La cause est alors portée devant la Cour d’appel, qui rejette le caractère frauduleux de la démarche et estime que « seul le consentement (…) du père de l’enfant, était nécessaire au sens de l’article 555 C.c.Q. ». Selon la Cour d’appel, l’intérêt de l’enfant milite en faveur de son adoption par la mère d’intention. L’arrêt est rendu le 14 janvier 2016 (Adoption 161) : l’adoption de l’enfant est autorisée.

Un risque d’abus

Selon l’auteure, « en l’état actuel du droit québécois (…) une mère porteuse devrait (…) impérativement consentir (…) à l’adoption de l’enfant qu’elle a porté en faveur de l’autre parent d’intention ». Toujours selon l’auteure, le jugement de la Cour d’appel dans la cause précédemment décrite pourrait entraîner des dérives préjudiciables pour la mère porteuse et l’enfant, qui sont « les parties les plus vulnérables » dans ces circonstances. L’idée que seul le consentement du père pourrait être nécessaire à l’adoption pose problème. Dans le pire des cas, on peut imaginer qu’une mère porteuse soit forcée de remettre l’enfant qu’elle ne souhaite plus donner.

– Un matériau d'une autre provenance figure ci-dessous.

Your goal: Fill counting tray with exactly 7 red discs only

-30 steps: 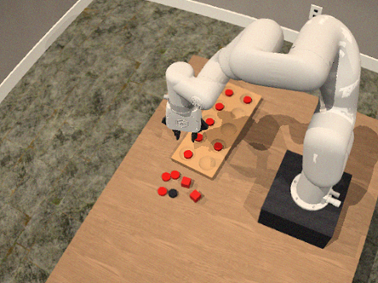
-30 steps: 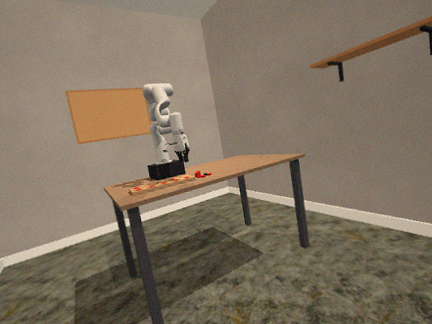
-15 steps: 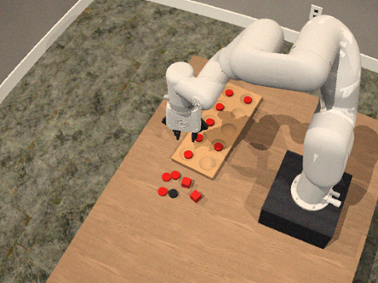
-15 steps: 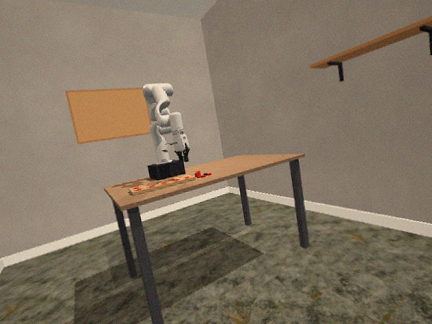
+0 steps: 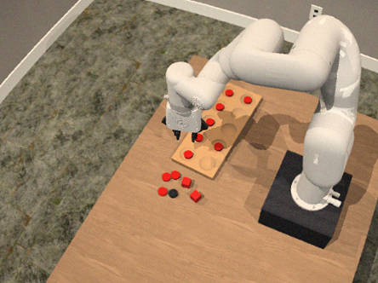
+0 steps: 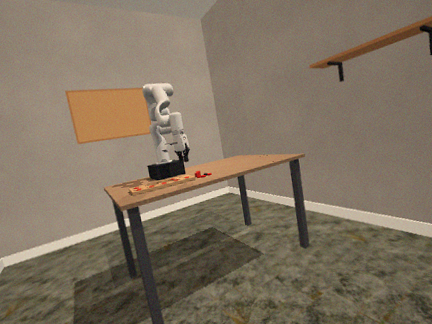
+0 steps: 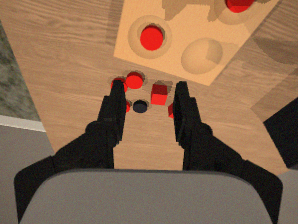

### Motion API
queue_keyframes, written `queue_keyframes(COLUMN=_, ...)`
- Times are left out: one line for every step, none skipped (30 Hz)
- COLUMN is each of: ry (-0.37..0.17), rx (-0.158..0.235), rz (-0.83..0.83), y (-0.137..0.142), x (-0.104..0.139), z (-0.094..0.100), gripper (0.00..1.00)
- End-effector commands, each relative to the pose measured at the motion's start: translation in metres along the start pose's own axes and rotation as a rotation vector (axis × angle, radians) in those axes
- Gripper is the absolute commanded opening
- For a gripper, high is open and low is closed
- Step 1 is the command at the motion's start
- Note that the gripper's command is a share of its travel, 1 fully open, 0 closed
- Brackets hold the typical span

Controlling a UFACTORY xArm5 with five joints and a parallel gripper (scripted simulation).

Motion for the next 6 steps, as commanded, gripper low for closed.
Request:
queue_keyframes(ry=0.002, rx=-0.003, rz=0.000, y=-0.0010, x=-0.0005, z=0.0012, gripper=0.47)
queue_keyframes(ry=0.002, rx=-0.003, rz=0.000, y=-0.0010, x=-0.0005, z=0.0012, gripper=0.47)
queue_keyframes(ry=0.002, rx=-0.003, rz=0.000, y=-0.0010, x=-0.0005, z=0.0012, gripper=0.47)
queue_keyframes(ry=0.002, rx=-0.003, rz=0.000, y=-0.0010, x=-0.0005, z=0.0012, gripper=0.47)
queue_keyframes(ry=0.002, rx=-0.003, rz=0.000, y=-0.0010, x=-0.0005, z=0.0012, gripper=0.47)
queue_keyframes(ry=0.002, rx=-0.003, rz=0.000, y=-0.0010, x=-0.0005, z=0.0012, gripper=0.47)
Point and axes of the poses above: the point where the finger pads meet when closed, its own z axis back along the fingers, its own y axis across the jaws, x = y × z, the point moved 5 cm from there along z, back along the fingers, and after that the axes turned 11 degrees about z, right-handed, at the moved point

De plus, ce jugement ne met pas fin à l’imprécision juridique et « demeure [impuissant] à offrir une réponse à tous les scenarios qui pourraient dorénavant impliquer le recours à une mère porteuse ». D’autres questions éthiques se posent : par exemple, dans le cas où une intervention chirurgicale in utero serait nécessaire pour l’enfant mais comporterait des risques pour la mère porteuse, qui, de la mère porteuse ou des parents d’intention, peut prendre une telle décision?

L’auteur considère que le droit québécois accuse un important retard par rapport à la maternité de substitution. L’affaire dite « Adoption-1445 », décrite ci-dessus, illustre la complexité de la situation et questionne la responsabilité des tribunaux. Deux ans se sont écoulés entre la naissance de l’enfant, en 2014, et la décision finale rendue par la Cour d’appel, en 2016. Un délai qui peut être préjudiciable, particulièrement pour l’enfant. Des modifications pourraient être apportées au droit de la famille afin de développer un cadre juridique adéquat, qui protège à la fois l’intérêt de l’enfant ainsi que les droits de la famille et des mères porteuses.